Personal information
- Full name: Andrew McDougall
- Nickname: Doogs
- Born: 29 June 1983 (age 43)
- Original team: Perth (WAFL)
- Height: 195 cm (6 ft 5 in)
- Weight: 93 kg (205 lb)

Playing career^{1}
- Years: Club / Games (Goals)
- 2001–2006: West Coast / 38 (48)
- 2007–2008: Western Bulldogs / 05 0(2)
- Total:  / 43 (50)
- ^{1} Playing statistics correct to the end of 2008.

Career highlights
- AFL Rising Star nominee 2003; Subiaco premiership side 2014;

= Andrew McDougall =

Australian rules footballer

Andrew McDougall (born 29 June 1983) is a former Australian rules footballer who played for the West Coast Eagles and Western Bulldogs in the Australian Football League (AFL).

==Junior football and draft==
McDougall played his junior football at the South Perth Junior Football Club and his school football at Wesley College in Perth, Western Australia.
He was seen as a potential professional player from a young age as his height made him stand out on the football field. He won the junior football league's Best and Fairest award at under 14s level.
He was touted as a potential number one draft pick. However, a torn calf muscle did not allow him to perform to his full potential at the AFL draft camp and as a result Nick Riewoldt was selected as the number one pick.
McDougall was recruited as the number 5 draft pick in the 2000 AFL draft from Perth.

==Career at the West Coast Eagles==
McDougall made his debut for the West Coast Eagles in Round 22, 2002 against the Kangaroos in Canberra. He was plagued by injuries and indifferent form, and was much maligned by West Coast supporters for being an underachieving talent. 2004 was McDougall's best season at West Coast, in which he kicked 35 goals from 21 games. This included a four-goal haul against then-Brisbane Lions defender Mal Michael at the Gabba before half time.

McDougall was selected in round 1, 2005 despite a shoulder injury limiting his pre-season. He re-injured the shoulder early in the game and was sidelined until round 16.

He only managed one AFL game in 2006, forcing his way into the team after a string of good performances in the WAFL, only to be dropped after West Coast's defeat to Collingwood.

At the end of the 2006 season West Coast offered McDougall a one-year contract, but due to lack of opportunities at the club he opted to be traded to the Western Bulldogs who had shown an interest in McDougall over the past few years.

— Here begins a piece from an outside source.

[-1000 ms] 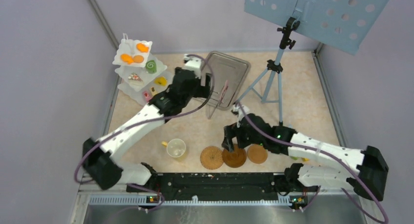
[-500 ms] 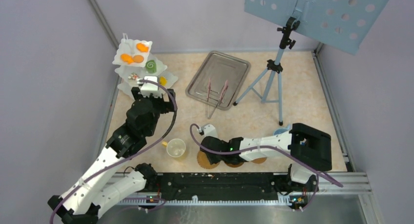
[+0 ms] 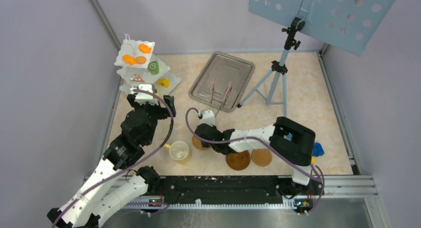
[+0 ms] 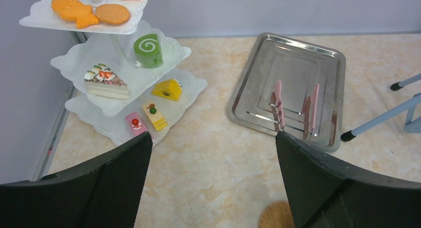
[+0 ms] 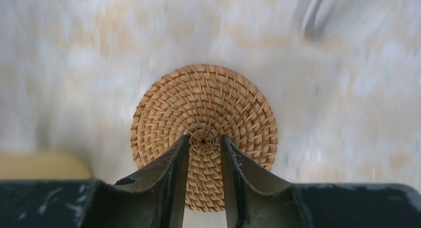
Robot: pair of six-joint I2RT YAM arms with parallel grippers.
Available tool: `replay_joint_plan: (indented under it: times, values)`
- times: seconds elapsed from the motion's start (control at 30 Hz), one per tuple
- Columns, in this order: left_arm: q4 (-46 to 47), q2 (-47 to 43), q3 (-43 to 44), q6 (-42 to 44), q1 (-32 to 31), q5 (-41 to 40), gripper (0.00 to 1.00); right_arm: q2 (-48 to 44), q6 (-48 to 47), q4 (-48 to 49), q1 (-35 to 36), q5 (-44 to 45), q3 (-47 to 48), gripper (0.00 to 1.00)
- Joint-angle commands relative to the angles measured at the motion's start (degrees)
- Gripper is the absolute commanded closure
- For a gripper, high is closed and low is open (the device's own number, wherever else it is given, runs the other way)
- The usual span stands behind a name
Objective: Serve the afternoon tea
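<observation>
The white three-tier stand at the back left holds orange biscuits, a green swirl roll, a yellow wedge and a pink slice. My left gripper is open and empty in front of the stand. My right gripper is nearly shut, its fingertips on the centre of a woven brown coaster, which moves with it. That coaster lies right of the yellow cup. Two more coasters lie near the front edge.
A steel tray with pink tongs sits at the back middle. A tripod with a perforated blue board stands to its right. A blue block lies by the right arm's elbow. Walls close in the left and right sides.
My right arm has swung left and taken the leftmost coaster from the front row to beside the cup. My left arm has pulled back from the tray to the front of the stand.
</observation>
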Motion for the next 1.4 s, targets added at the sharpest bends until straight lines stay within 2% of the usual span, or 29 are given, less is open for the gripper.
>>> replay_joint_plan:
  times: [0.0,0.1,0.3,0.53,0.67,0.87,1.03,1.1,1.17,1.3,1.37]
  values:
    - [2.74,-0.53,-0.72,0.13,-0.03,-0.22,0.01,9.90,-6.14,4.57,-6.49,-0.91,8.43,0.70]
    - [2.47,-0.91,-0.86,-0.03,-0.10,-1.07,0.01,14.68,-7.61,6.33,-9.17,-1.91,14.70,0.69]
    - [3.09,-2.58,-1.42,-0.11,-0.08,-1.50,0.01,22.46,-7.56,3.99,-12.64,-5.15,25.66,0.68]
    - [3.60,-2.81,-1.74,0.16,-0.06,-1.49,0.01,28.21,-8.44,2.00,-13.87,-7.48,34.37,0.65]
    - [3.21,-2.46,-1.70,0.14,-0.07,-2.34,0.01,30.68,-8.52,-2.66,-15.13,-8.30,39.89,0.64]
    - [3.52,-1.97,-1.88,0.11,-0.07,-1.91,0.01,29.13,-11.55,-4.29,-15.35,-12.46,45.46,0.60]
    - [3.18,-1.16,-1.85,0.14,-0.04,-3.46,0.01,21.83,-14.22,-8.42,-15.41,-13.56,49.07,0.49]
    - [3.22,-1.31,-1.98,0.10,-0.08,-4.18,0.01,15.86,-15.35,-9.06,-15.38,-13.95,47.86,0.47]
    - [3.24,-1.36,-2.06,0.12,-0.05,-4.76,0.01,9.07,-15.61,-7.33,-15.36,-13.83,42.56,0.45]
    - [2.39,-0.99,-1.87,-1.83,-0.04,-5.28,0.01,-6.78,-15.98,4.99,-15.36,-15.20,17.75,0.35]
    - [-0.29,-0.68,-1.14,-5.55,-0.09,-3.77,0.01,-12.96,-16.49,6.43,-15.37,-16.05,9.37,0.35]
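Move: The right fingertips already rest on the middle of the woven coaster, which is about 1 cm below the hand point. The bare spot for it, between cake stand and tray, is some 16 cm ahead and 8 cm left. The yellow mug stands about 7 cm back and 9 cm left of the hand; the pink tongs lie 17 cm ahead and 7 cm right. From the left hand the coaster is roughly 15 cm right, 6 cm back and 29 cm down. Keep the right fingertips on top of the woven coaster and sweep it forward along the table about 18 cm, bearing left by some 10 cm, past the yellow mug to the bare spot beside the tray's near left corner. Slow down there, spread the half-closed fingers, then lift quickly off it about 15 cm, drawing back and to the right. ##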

==Career at the Western Bulldogs==
On day four of the 2006 Trade Week, a deal was struck between the Western Bulldogs and West Coast. The Eagles received the Western Bulldogs' second and fourth-round draft picks in exchange for McDougall, and the Eagles owned second and fourth-round picks. Before the 2007 season commenced, Western Bulldogs coach Rodney Eade said the additions of new recruits Andrew McDougall and Jason Akermanis would make the team genuine premiership chances over the next three years.

He played five games for the Bulldogs in his short career. McDougall's best game was against Hawthorn in round 21 where he received four votes in the Bulldogs' 2007 Best and Fairest Award. The cult following he generated among some Bulldogs fans was highlighted by the standing ovation he received when Master of Ceremonies Craig Willis announced the votes.

However, McDougall was unable to break into the Bulldogs team the following season and announced his retirement from the club on 17 July 2008.

==Post-AFL career==
After retiring from the AFL, McDougall returned home to WA, playing for Perth and Subiaco in the WAFL from 2010 to 2013. He is currently working as a player agent in Perth.